# Grabbing Video Output To OBS



## Abszol (Jun 17, 2016)

Hello, 

So I primarily work with Java so bare with me on this, I do know quite a bit of C/C++ but not enough for development for OBS.

What I am looking for is the ability/function that creates the image preview you see on your OBS stream window, basically I would like to know what's creating the frame by frame imagery for the Window.

The reason, I will be using Java to bring this function into my Java program and capture each frame to create a separate video for individual clips, kind of like the replay buffer in a way. 

Originally I was going to grab the FileOutputStream to the recording folder to that file but that could be falling through due to limitations with Windows not allowing multiple programs open the same file for reading while being written to. 

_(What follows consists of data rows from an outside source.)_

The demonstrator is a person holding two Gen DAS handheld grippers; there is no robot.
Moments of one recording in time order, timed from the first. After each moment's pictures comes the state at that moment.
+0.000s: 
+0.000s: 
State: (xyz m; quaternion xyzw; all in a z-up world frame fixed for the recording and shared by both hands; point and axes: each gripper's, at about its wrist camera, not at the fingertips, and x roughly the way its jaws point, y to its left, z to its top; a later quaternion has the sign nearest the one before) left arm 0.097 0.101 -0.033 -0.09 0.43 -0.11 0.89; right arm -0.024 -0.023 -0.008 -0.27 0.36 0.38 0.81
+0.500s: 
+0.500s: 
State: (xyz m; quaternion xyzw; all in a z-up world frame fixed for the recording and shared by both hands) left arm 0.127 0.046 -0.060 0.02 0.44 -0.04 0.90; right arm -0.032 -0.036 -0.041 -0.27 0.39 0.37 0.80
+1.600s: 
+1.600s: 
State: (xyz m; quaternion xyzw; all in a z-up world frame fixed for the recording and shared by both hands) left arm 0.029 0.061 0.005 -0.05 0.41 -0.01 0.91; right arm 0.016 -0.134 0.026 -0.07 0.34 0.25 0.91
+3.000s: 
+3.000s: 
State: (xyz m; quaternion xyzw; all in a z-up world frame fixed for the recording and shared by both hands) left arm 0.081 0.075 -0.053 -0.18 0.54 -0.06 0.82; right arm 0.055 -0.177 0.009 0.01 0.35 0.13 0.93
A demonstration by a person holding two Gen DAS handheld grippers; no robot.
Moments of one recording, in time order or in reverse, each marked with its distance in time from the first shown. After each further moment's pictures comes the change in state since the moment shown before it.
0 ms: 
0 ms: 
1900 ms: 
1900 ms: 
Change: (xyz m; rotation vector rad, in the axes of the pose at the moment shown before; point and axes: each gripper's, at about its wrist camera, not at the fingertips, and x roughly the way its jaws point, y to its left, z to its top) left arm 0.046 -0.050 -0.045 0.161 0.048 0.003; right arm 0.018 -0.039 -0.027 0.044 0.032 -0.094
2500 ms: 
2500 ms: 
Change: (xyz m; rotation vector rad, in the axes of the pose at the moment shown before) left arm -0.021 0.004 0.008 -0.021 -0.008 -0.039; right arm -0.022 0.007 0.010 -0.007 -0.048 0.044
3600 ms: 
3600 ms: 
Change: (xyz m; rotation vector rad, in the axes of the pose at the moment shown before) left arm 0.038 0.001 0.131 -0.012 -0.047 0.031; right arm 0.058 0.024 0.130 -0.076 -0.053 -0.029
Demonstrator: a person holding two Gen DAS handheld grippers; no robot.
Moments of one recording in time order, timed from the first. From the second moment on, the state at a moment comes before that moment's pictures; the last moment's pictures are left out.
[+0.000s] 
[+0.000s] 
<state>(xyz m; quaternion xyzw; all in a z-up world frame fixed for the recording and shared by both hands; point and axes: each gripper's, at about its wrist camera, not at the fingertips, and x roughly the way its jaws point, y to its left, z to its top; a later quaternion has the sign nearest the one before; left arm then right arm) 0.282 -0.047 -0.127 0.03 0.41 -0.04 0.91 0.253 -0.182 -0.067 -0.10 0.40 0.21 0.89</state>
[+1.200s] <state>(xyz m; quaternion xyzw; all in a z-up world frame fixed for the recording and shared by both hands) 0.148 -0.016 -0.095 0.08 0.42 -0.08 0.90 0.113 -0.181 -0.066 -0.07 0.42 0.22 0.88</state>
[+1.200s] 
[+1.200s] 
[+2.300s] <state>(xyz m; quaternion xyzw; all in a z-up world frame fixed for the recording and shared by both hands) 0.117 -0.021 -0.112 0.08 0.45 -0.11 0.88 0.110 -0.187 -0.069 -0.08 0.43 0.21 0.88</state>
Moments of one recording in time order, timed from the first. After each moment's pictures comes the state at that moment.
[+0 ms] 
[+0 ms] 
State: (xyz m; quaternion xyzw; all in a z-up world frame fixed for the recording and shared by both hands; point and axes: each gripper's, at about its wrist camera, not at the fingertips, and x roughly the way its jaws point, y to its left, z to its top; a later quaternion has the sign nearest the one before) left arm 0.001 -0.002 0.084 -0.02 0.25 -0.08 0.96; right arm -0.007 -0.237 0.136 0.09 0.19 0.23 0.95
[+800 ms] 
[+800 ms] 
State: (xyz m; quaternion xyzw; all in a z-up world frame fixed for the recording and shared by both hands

Anyways thank you if you can help/point me into the direction of that function/file.


----------



## Jim (Jun 18, 2016)

I gave you the function/file to allow shared file opening in the other thread.  I'm curious as to why you created a new thread


----------



## Abszol (Jun 19, 2016)

Jim said:


> I gave you the function/file to allow shared file opening in the other thread.  I'm curious as to why you created a new thread


This was before the other thread =] When I came up with another idea


----------



## Wesley Osborn (Jun 20, 2016)

Well I had recently managed to obtain the queried device's frame internally with obs_get_source_frame...However, this was a total shit show. Highly recommend what Jim had advised earlier. Create a filter (check async_Frame_delay or something like that for reference). You can copy the frame within your filter and pass the bitmap along. You'll need to access the data subset of the obs_source_frame returned as it will be your pointer containing your desired info.


----------